> WHAT YOU HAVE TO DO: Here the job is to retype the data word for word while leaving the pictures aside.

> THE DATA:
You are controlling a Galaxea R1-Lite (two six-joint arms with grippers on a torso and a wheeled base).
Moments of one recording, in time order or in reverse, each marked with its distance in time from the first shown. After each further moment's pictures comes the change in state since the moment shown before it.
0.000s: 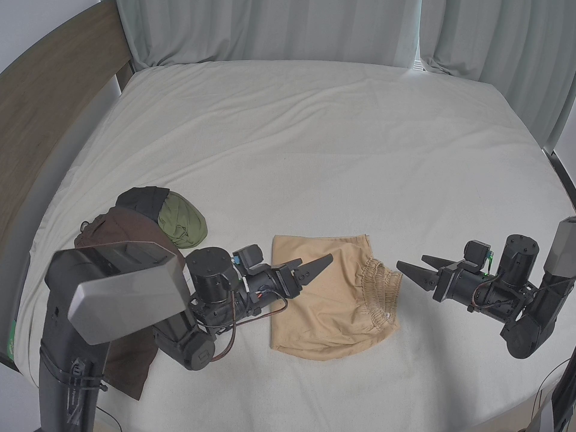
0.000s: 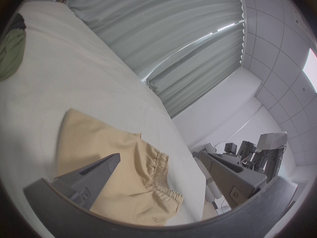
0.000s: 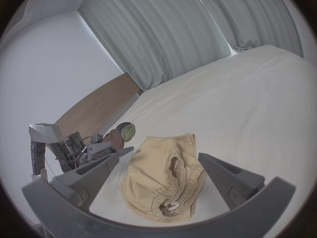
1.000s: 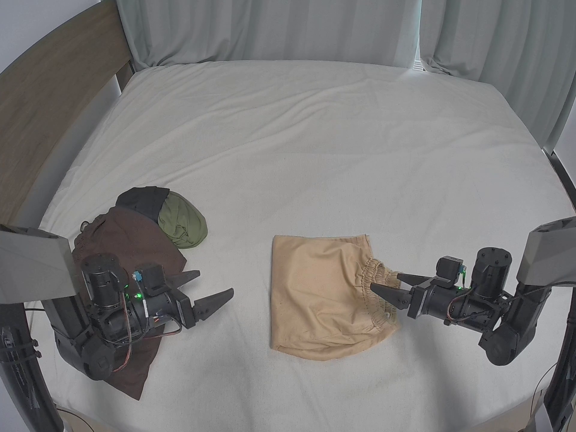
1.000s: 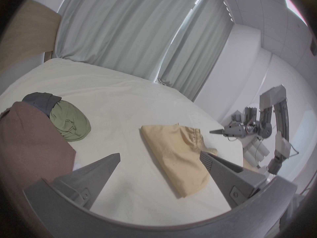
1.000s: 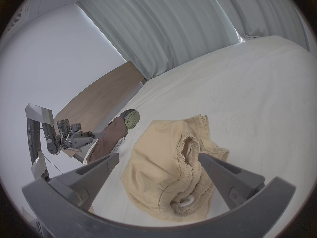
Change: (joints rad) left arm 0.327 -0.317 0.560 -0.001 -0.140 0.556; right arm 0.089 0.128 -0.049 -0.001 -0.009 -0.017
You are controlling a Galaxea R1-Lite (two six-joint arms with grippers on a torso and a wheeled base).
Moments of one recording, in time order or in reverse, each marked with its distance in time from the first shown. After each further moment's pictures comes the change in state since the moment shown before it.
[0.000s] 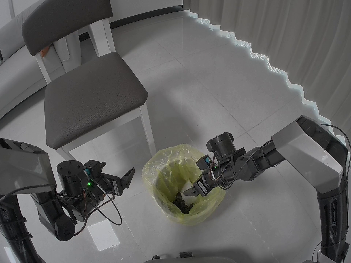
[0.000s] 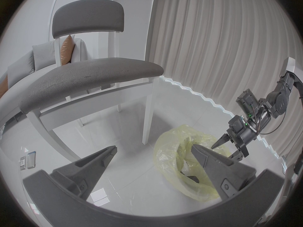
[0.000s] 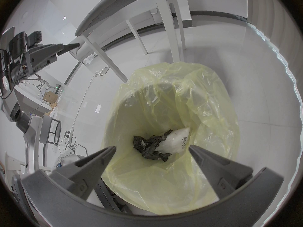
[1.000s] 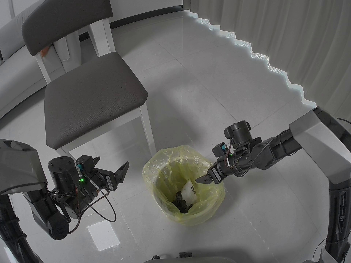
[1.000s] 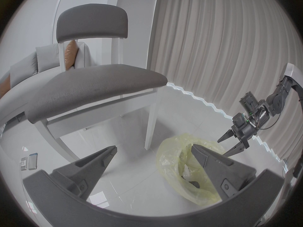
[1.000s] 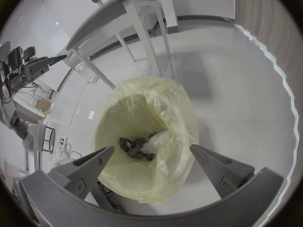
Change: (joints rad) left arm 0.027 -0.061 0.015 0.001 -0.005 -0.002; right arm -0.092 -0.077 0.037 -0.005 -0.002 -0.008
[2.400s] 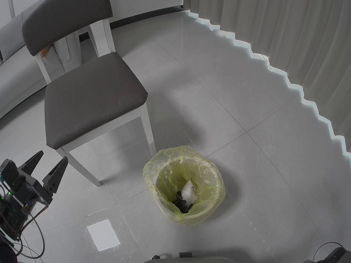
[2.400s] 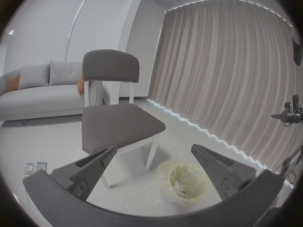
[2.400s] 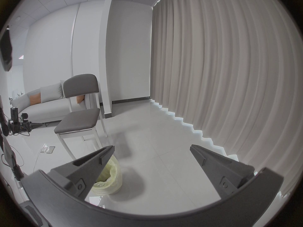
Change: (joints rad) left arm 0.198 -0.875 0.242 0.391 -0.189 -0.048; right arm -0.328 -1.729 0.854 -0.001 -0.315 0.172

> ANSWER TO THE PROBLEM:
You are controlling a Galaxea R1-Lite (two six-joint arms with grippers on a torso and a wheeled base).
Moments of one recording, in time order or in reverse, each marked with its distance in time from the first shown. After each further moment's pictures comes the change in state since the moment shown before it.
0.000s: 
0.000s: 
0.000s: 
1.000s: 
1.000s: 
1.000s: 
Change: (joints rad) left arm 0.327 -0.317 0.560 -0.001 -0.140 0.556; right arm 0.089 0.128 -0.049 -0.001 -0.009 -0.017
You are controlling a Galaxea R1-Lite (two six-joint arms with grippers on a torso and a wheeled base).
Moments of one recording, in time order or in reverse, each marked with its distance in time from the first shown. After each further moment's pictures comes the change in state since the moment shown before it.
[0.000s] 
[0.000s] 
[0.000s] 
[1.000s] 
[1.000s] 
[1.000s] 
Change: (joints rad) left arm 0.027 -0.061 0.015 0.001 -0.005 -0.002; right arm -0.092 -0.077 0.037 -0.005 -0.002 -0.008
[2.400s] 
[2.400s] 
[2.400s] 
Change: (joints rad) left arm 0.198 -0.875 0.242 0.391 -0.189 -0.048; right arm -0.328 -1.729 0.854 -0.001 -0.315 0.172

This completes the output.